Some of the metacells were annotated as doublets. In a realistic iterative process, we would exclude the cells of these metacells, re-compute the metacells, and re-annotate them. Since we artificially stopped at this point in the process, we'll skip these steps, leaving the doublets in these so-called "final" results.

10.4 Spit and polish in general

This is a good place to delete, rename, compute and in general ensure all per-gene and per-metacell properties exist, are properly named, etc. Again, how much effort (if any) is put into this varies greatly depending on the specific scennario.

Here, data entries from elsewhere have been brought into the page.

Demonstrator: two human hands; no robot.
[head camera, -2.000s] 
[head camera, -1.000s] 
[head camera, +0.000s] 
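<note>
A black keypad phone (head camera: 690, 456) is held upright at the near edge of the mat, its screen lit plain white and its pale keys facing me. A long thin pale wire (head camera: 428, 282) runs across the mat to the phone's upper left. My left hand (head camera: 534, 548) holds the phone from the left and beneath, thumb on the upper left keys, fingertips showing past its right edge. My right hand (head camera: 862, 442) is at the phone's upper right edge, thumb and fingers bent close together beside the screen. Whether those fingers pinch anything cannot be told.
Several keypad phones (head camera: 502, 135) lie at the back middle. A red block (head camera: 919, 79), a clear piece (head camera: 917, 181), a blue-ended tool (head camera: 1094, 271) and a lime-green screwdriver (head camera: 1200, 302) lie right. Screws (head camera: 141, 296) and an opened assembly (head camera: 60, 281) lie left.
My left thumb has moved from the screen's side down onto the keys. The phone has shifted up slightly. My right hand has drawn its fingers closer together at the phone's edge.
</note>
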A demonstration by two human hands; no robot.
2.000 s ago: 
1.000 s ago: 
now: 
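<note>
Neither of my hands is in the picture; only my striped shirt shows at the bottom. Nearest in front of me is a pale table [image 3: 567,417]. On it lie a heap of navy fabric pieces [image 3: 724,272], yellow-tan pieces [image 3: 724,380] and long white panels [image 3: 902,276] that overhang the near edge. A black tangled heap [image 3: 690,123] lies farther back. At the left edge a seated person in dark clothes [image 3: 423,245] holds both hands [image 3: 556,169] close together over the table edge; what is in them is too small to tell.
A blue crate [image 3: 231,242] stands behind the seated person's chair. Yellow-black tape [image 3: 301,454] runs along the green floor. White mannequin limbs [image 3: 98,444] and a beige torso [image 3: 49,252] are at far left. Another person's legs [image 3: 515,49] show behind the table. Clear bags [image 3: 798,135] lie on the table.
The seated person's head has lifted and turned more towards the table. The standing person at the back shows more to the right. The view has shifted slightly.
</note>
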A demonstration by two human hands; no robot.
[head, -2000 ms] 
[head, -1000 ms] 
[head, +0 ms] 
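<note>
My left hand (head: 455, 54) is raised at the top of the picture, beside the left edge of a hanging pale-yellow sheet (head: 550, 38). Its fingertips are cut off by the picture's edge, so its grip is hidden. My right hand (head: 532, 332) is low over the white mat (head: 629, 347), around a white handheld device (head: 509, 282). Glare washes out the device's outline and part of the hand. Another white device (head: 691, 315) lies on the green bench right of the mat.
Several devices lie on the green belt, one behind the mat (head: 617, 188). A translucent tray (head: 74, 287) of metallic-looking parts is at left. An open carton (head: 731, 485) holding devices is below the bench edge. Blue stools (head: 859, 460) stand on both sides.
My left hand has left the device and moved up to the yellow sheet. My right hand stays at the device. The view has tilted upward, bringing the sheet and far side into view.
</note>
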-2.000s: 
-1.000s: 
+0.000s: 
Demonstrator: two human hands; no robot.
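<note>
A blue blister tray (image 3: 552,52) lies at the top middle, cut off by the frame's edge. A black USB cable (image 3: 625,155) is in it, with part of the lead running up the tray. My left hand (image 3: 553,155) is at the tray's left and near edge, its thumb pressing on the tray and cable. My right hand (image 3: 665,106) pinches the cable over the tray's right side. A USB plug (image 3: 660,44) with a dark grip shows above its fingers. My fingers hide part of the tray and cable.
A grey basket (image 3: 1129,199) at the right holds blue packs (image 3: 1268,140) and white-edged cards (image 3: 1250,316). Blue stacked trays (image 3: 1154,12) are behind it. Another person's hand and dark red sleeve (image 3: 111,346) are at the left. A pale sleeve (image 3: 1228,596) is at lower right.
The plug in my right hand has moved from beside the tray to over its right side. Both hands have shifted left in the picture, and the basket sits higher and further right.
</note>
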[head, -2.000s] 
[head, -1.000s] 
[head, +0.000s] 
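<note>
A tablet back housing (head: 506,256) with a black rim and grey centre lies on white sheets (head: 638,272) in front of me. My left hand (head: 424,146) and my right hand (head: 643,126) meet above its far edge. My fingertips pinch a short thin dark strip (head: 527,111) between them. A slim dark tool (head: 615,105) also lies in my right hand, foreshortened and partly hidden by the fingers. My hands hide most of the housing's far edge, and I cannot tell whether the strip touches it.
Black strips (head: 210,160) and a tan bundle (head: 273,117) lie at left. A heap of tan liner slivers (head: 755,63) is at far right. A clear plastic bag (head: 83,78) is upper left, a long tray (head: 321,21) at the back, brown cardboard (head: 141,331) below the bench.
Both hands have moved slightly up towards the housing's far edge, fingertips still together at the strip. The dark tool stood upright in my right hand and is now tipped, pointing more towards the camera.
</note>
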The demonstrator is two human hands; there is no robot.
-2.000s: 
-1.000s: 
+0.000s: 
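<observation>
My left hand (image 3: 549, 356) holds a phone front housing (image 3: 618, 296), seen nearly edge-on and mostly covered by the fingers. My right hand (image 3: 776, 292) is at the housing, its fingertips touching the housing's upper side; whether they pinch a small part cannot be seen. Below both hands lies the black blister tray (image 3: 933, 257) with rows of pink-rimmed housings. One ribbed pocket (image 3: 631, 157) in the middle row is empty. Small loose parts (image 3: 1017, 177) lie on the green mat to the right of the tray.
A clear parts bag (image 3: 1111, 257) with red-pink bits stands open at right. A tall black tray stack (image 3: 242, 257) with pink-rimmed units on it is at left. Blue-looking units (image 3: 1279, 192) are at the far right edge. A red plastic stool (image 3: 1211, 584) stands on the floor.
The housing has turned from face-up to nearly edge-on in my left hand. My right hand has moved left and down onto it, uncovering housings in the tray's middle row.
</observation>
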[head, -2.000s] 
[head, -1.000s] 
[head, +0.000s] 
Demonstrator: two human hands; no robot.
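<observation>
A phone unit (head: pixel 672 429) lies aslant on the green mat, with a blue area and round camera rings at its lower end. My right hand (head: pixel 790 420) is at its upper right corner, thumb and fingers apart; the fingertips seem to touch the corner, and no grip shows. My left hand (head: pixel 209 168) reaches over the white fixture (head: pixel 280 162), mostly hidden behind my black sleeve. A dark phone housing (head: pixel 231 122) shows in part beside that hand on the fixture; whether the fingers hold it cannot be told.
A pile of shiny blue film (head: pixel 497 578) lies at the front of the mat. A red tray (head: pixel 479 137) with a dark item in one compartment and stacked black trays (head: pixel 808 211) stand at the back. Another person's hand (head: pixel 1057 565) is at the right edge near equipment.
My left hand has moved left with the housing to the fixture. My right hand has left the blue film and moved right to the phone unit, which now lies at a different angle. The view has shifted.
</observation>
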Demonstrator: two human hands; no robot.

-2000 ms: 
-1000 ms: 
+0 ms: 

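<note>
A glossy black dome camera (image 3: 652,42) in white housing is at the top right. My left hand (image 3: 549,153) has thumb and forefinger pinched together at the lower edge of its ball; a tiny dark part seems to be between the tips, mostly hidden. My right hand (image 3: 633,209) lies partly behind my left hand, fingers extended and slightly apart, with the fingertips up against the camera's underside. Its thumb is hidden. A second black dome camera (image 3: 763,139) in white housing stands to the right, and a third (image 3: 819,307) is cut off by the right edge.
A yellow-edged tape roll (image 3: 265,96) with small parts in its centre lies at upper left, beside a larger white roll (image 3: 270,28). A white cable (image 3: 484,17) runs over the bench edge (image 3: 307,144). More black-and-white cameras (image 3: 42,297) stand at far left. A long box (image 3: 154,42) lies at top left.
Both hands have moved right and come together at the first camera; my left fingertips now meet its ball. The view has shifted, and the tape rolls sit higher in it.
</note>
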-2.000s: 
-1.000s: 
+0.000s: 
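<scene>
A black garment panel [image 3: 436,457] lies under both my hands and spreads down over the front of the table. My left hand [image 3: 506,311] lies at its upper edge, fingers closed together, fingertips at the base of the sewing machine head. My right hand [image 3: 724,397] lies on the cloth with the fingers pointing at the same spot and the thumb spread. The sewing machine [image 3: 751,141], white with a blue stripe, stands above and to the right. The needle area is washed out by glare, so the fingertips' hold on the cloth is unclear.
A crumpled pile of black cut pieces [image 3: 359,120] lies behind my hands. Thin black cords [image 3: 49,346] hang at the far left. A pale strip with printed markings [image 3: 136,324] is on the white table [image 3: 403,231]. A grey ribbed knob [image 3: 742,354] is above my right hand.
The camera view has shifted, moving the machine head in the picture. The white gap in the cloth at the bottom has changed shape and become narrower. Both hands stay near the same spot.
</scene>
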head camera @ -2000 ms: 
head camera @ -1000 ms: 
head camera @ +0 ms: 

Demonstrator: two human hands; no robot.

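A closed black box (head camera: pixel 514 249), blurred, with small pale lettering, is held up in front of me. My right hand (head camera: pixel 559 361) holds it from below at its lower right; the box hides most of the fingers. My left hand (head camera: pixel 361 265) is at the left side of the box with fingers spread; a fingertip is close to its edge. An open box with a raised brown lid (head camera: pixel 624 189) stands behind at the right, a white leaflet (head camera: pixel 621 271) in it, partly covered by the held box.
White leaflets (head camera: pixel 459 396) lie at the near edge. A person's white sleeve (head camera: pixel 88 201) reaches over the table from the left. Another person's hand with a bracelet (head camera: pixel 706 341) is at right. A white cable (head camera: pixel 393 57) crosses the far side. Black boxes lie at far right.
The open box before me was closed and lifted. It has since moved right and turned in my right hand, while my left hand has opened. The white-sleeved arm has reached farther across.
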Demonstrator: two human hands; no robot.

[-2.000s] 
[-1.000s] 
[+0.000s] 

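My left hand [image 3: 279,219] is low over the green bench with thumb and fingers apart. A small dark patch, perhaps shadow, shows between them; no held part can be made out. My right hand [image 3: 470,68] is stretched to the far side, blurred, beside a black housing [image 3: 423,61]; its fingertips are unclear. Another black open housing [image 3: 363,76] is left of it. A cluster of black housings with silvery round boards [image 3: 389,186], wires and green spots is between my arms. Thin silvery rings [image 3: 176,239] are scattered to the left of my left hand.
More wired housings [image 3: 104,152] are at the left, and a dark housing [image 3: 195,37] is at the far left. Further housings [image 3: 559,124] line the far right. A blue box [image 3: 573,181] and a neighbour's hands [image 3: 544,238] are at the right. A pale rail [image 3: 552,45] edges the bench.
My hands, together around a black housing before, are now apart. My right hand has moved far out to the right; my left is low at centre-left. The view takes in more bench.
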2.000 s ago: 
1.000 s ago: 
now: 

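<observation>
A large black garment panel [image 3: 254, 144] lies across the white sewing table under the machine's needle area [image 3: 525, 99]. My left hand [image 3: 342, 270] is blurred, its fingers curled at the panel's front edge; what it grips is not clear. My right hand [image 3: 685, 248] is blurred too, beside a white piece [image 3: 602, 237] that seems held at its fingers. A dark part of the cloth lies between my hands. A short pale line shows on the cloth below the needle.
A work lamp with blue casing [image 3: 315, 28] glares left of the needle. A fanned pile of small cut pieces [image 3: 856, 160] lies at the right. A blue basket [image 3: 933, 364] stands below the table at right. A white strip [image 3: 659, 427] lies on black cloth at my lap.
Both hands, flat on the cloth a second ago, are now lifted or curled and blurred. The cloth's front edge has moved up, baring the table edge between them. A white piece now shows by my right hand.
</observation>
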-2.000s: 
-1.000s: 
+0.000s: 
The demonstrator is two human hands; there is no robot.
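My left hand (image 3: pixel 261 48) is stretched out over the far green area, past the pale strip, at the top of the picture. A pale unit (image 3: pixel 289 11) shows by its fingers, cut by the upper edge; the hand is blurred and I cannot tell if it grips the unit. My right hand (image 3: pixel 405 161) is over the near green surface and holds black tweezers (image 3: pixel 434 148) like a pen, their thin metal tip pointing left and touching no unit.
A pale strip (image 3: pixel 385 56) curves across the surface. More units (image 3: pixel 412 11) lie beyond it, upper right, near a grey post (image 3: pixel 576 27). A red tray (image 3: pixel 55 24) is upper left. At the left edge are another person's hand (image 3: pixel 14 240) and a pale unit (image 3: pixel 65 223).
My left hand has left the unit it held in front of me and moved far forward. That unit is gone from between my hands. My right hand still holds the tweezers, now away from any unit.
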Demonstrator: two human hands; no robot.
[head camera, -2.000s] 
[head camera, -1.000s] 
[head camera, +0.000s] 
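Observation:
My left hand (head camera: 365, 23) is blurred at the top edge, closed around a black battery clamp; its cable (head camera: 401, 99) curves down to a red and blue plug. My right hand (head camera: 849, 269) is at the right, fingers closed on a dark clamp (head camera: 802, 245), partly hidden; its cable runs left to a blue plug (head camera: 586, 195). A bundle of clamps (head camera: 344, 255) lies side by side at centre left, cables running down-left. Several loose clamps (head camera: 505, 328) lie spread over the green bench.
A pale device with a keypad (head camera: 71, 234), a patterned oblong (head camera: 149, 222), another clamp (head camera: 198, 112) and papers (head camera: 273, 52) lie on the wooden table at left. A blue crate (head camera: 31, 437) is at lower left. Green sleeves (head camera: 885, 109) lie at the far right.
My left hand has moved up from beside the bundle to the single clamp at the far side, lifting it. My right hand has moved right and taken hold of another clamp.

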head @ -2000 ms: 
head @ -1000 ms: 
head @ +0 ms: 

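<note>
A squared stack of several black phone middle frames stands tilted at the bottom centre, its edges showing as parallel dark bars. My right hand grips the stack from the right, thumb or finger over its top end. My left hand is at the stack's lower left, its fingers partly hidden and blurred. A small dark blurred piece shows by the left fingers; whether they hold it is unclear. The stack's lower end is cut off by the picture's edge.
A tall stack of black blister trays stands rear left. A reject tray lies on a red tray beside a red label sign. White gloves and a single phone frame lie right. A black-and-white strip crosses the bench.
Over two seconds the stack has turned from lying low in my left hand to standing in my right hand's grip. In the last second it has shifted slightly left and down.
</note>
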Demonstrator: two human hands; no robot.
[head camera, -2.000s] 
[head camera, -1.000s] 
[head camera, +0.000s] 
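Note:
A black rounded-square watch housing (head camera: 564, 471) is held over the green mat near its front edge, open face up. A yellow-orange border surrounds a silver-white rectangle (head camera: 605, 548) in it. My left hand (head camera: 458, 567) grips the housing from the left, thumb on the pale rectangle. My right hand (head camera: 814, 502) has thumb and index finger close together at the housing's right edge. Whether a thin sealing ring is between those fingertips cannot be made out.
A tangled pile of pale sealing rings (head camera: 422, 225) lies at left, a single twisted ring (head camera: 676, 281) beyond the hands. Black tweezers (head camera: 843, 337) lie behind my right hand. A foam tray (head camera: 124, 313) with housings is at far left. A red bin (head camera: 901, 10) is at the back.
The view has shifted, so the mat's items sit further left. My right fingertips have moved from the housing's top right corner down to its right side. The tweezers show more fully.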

Just as an example, here we'll delete the type annotations from the previous iterations from the data, because they will only confuse anyone using the final result.

10.5 Computing for MCView

We've already computed all the MCView data. Yes, we have changed the assignment of types to metacells since, but none of the computed data actually depends on these types, so there's no need to compute it again.

10.6 Saving the final results

We'll save the results in some location that makes it clear that this is the final data. In a real process, this would be what we'd publish out of it as a "metacells atlas". In fact, typically such an atlas wouldn't even contain the cells data, but we store it for completeness, and in case "somethings comes up" and we have to do a few more iterations.

That's it. We now have our final results, both as h5ad files and as an MCView application, to use as we see fit.

To remove doubt, the results presented here are not suitable for use in any serious analysis. This is an example of the process, nothing more.